## What to do
Search the data for the word "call" and copy every line where it occurs.
++++
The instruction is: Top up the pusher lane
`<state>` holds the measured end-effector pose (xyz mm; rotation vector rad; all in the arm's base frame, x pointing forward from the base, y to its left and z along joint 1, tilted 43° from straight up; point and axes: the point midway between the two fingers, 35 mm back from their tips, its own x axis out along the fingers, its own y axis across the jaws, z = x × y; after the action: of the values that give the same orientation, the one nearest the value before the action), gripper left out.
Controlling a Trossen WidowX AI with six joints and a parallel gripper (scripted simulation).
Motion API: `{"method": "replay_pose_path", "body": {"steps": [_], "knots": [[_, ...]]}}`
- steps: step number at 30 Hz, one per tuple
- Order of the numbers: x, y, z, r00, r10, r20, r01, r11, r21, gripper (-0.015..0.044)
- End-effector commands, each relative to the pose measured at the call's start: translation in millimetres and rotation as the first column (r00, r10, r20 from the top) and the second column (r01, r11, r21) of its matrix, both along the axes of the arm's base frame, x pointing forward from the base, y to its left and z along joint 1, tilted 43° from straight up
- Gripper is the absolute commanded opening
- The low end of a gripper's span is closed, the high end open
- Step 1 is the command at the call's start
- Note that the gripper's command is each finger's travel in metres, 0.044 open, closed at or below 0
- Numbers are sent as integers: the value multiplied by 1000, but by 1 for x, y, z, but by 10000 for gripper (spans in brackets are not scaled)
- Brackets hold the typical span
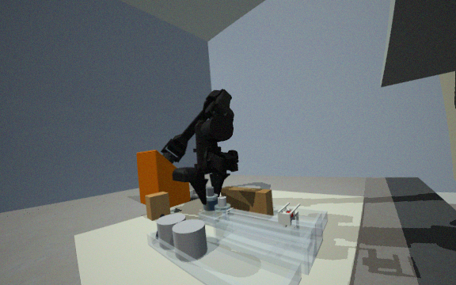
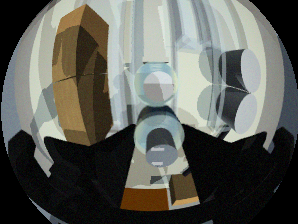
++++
## Answer for the task
- End-effector commands, each relative to the pose measured at the call's start: translation in millimetres and rotation as the first column (r00, r10, r20 from the top) and the second column (r01, r11, r21) of its matrix, both along the axes of the arm's base frame, x pointing forward from the base, y to its left and z along joint 1, tilted 43° from straight up
- Step 1 is the command at the call's start

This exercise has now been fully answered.